Aim of the task -
The lines to repeat are those below from the one containing "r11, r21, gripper" down to the one containing "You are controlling", both included; reproduce them exactly and nothing else.

[Records from a data collection]
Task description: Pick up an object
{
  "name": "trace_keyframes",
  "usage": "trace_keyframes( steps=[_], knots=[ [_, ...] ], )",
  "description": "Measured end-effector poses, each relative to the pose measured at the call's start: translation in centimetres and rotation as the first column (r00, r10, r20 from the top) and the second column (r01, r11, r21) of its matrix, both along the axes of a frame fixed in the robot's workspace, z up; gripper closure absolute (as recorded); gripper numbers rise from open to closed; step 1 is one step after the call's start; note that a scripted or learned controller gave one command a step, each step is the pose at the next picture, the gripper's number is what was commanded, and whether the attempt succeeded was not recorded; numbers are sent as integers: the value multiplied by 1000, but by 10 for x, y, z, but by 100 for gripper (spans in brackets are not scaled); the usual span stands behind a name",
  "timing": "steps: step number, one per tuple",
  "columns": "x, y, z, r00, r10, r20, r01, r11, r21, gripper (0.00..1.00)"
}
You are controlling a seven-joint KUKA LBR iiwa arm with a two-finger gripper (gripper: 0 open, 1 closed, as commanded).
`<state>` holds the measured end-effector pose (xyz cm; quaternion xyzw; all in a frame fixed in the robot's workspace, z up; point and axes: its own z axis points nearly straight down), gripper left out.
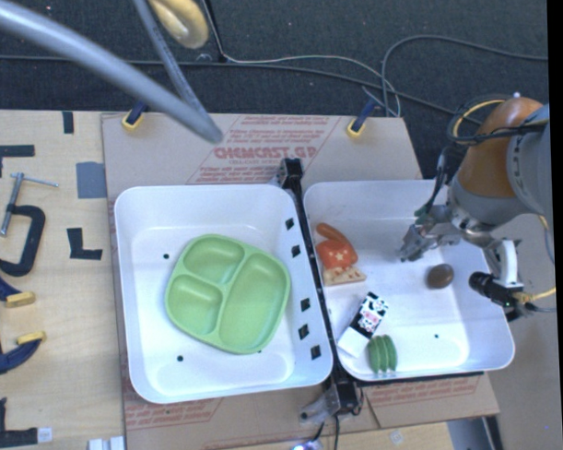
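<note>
Here, arm (501,166) bent, pincer (419,242) seemingly low

Left bin (140,270): white, holds a light green divided tray (229,292). Right bin (479,346), same white. Against the black divider (306,265): orange-red toy with a red tomato slice on tan bread (338,254). Further right of the divider, small brown lump (439,277). Near the divider's lower end: black-and-white cow-patterned carton (368,318), dark green ribbed piece (382,352) beside it. Arm (524,165) grey with orange band. Cardboard under bins brown, red print. Yellow clamps at its top corners.
</note>
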<state>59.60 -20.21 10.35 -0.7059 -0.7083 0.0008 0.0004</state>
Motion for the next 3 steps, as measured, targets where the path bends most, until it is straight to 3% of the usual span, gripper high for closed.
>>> trace_keyframes(
  steps=[3],
  knots=[
    [1,-2,142,1000,-1,6,1,1000,-1,100]
  ],
)
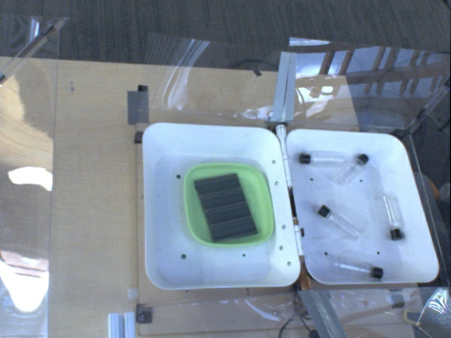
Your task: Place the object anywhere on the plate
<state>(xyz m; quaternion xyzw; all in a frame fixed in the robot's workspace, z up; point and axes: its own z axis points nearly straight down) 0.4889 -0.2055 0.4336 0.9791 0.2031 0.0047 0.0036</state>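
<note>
A green square plate (262, 189) sits in the left white bin (162, 259). A dark grey ribbed block (225, 207) lies flat on the plate, tilted slightly, covering most of its middle. In the right white bin (416, 259) lie several clear tubes with black caps: one near the back left (318, 159), one beside it at the back (350, 167), one in the middle (338, 220), one at the right (391, 217) and one at the front (358, 267).
The bins stand side by side on a pale wooden bench (84, 210). A grey metal post (284, 94) rises behind the seam between them. Clear plastic sheeting (380, 76) lies at the back right.
</note>
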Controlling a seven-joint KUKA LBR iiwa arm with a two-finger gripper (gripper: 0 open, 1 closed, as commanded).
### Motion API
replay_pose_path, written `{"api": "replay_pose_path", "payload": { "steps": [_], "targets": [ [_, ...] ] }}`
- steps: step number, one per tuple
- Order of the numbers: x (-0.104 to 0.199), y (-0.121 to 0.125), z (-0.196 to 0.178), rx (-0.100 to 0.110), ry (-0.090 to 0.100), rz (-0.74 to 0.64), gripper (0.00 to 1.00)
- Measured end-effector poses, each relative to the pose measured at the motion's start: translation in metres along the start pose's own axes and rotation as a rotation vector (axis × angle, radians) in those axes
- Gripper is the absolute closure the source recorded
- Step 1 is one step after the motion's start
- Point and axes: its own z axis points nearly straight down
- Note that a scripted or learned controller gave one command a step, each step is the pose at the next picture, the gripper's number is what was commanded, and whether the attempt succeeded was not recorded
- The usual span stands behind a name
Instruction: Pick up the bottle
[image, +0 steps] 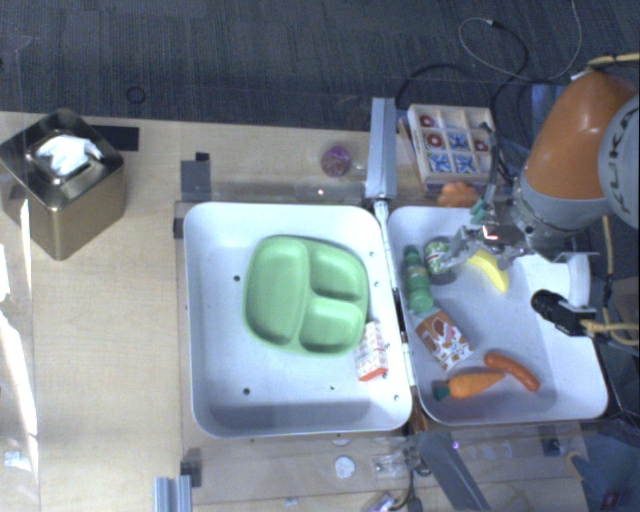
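Observation:
A green bottle (416, 281) lies along the left wall of the right bin (560, 405), its cap pointing to the far side. My gripper (472, 242) hangs low over the far part of that bin, just right of the bottle's top. Between the two sits a small round green-and-white can (437, 255), right against the gripper's tip. A yellow banana (490, 272) lies directly under the gripper's right side.
The right bin also holds a brown snack packet (443, 339), a carrot (470, 384) and a sausage (513, 371). In the left bin (210, 390) are a green divided tray (305, 293) and a small carton (372, 353). A box (452, 143) stands behind the bins.

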Motion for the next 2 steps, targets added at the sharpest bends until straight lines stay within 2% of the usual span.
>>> {"api": "replay_pose_path", "payload": {
  "steps": [1,2],
  "targets": [
    [0.019,0.052,-0.051,-0.003,-0.001,0.145,0.0],
    [0.027,0.034,0.025,0.0,0.0,0.003,0.0]
  ]
}}
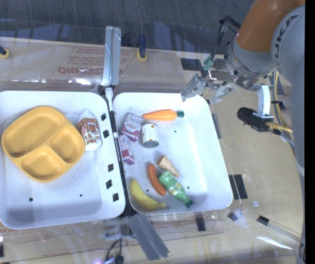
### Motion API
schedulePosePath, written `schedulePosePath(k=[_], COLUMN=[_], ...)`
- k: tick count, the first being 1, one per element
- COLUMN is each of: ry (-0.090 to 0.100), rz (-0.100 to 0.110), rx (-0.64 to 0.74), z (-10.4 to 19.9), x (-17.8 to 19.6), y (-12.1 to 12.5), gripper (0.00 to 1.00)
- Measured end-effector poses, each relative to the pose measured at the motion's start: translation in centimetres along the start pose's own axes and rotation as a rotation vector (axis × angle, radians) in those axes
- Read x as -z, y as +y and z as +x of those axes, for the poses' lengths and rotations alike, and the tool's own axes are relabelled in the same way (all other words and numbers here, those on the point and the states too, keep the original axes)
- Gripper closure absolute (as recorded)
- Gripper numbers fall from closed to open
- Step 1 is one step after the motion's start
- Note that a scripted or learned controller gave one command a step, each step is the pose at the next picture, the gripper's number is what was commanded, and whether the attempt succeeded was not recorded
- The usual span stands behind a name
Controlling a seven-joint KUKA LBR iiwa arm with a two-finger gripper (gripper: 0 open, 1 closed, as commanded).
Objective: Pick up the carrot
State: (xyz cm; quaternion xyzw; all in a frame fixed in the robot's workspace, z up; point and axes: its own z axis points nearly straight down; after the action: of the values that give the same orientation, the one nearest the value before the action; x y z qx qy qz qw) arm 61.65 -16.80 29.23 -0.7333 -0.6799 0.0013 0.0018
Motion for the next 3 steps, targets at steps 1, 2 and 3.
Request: schedulePosePath(k=[1,2,3], ry=[-0.001,0.001,0.0], rz=[0.001,0.005,0.003], rx=[-0.08,0.078,0.232], z=[1.2,-0.3,-3.0], x=[1.4,-9.7,-20.4], y=[4.0,1.9,4.3], gripper=[0.0,0.0,0.0])
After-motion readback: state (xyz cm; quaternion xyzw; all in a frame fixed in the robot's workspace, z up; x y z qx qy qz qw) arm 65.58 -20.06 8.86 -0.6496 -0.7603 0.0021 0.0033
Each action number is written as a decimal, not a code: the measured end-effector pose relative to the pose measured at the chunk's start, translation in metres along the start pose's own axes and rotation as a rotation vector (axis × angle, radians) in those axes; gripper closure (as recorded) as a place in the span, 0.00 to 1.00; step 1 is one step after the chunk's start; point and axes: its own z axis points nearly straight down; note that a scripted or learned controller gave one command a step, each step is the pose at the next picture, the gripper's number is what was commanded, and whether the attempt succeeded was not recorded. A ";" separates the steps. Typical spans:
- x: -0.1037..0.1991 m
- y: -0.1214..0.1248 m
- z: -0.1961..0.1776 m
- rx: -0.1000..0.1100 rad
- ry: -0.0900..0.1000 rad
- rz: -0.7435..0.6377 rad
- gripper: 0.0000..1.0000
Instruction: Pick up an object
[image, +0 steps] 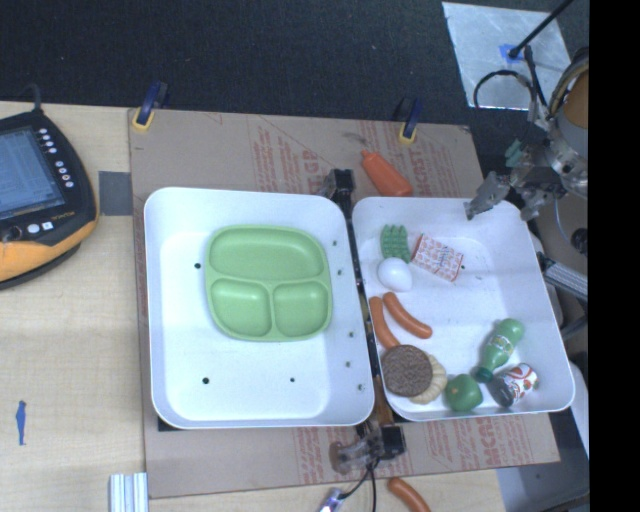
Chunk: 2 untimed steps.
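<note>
The gripper (497, 197) hangs over the far right corner of the right bin (520, 300), just above its rim, and nothing sits between its fingers; whether they stand apart or together cannot be told from this slant. The arm reaches in from the right edge.

All the candidates for picking lie in the right bin. A green ridged piece (394, 241) sits near the bin's far left corner, with a white egg (394, 273) just in front of it and a red-and-white packet (438, 258) beside them. Two sausages (397, 317) lie along the left wall. In the near part rest a brown cookie (408, 369) (overlapping a paler biscuit), a green round fruit (462, 392), a green bottle (499, 346) and a small can (517, 383).

The left bin (180, 300) holds a green divided plate (269, 282). An orange carrot (385, 174) lies outside the bins on the cardboard, and a teach pendant (38, 195) rests on the bench at far left
</note>
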 end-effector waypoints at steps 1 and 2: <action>0.021 0.016 0.107 0.004 0.000 -0.002 0.00; -0.031 0.017 0.061 -0.002 0.000 0.002 0.00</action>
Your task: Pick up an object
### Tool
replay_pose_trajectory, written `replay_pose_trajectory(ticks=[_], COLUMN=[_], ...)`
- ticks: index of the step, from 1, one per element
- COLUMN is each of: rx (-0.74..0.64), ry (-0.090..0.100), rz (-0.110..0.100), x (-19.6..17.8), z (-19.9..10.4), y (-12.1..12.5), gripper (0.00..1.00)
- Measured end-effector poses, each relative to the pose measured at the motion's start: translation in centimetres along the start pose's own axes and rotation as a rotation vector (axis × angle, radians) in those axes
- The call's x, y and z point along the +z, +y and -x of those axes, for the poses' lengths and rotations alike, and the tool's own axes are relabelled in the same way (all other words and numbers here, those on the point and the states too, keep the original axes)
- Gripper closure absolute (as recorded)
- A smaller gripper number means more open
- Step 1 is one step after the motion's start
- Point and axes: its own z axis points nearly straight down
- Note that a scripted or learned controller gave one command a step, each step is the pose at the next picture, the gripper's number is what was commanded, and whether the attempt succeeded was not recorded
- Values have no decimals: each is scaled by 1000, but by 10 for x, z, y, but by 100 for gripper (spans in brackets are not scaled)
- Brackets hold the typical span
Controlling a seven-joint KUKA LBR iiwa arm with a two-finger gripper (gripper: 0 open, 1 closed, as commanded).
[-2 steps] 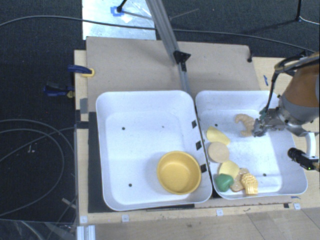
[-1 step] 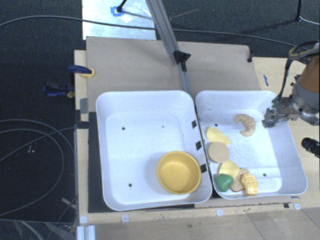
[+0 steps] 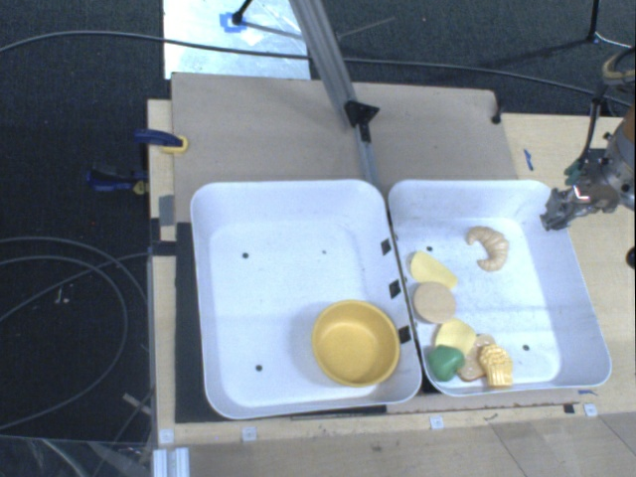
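- Fingers hang over the right bin's far right rim; honestly can't tell if they're open or closed.
- Croissant sits near them in that bin.
- Yellow bowl is in the left bin.

Arm: the view's right edge cuts it off, so we see just its wrist end.
Gripper: small and dark over the right bin's far right rim; we cannot tell how it stands.
Pile at the right bin's near left corner: pieces overlap; we cannot separate each shape.
Corn-like piece: too small for us to confirm.
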Motion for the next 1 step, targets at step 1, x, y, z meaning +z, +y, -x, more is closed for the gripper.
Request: replay_pose_trajectory(ticks=[1], rx=[-1], ry=[0], rz=[0], x=[-52], z=[1], y=[2], gripper=[100])
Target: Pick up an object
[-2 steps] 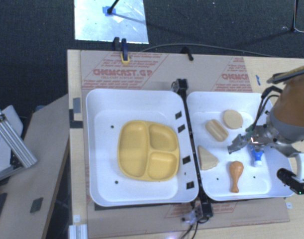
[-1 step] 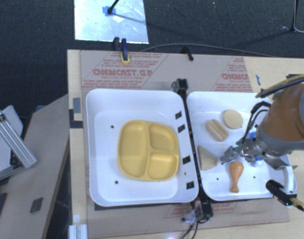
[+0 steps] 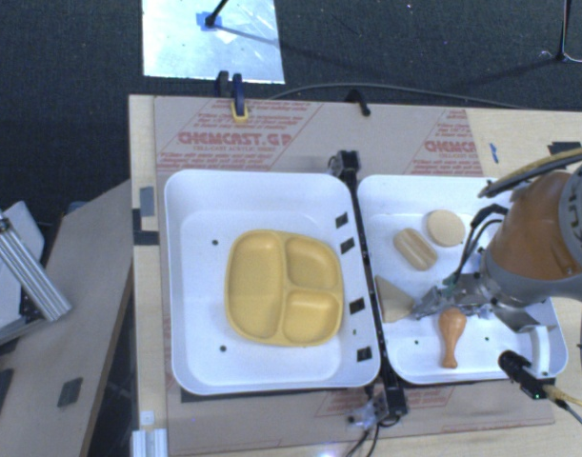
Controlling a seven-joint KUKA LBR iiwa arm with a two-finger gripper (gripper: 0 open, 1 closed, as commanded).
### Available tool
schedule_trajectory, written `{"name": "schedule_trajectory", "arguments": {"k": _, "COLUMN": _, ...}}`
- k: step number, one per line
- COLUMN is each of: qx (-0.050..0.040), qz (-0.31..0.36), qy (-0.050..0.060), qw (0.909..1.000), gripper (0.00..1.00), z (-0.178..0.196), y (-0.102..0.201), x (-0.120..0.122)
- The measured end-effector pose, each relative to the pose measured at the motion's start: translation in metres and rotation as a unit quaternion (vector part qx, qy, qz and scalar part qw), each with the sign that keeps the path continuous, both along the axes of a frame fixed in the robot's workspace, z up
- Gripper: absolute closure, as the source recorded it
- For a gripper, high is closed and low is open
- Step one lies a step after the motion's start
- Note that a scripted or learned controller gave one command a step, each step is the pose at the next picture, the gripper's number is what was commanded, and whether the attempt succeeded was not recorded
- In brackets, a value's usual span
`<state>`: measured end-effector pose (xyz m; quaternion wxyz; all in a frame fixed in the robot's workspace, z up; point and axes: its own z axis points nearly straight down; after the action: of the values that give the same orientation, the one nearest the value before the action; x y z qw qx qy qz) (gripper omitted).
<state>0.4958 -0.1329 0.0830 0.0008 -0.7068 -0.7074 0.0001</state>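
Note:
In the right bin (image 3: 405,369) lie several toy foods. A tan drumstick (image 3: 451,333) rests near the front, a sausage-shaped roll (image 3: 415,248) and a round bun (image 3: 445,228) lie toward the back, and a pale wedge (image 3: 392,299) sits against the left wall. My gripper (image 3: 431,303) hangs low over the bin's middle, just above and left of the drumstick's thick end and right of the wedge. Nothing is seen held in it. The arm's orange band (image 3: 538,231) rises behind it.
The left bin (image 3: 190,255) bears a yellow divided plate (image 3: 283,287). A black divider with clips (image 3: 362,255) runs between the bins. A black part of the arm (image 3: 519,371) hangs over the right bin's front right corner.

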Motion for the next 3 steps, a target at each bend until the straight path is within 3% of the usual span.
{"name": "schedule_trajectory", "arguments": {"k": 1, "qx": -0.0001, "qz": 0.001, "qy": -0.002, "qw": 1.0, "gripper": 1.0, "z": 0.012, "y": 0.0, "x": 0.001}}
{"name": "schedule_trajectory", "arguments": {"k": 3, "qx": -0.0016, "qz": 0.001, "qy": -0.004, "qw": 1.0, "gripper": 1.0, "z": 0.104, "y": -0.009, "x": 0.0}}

Answer below -
  "columns": "x, y, z, r00, r10, r20, r01, r11, r21, gripper (0.00..1.00)"
}
You are controlling a seven-joint KUKA LBR iiwa arm with a two-finger gripper (gripper: 0 open, 1 closed, as commanded).

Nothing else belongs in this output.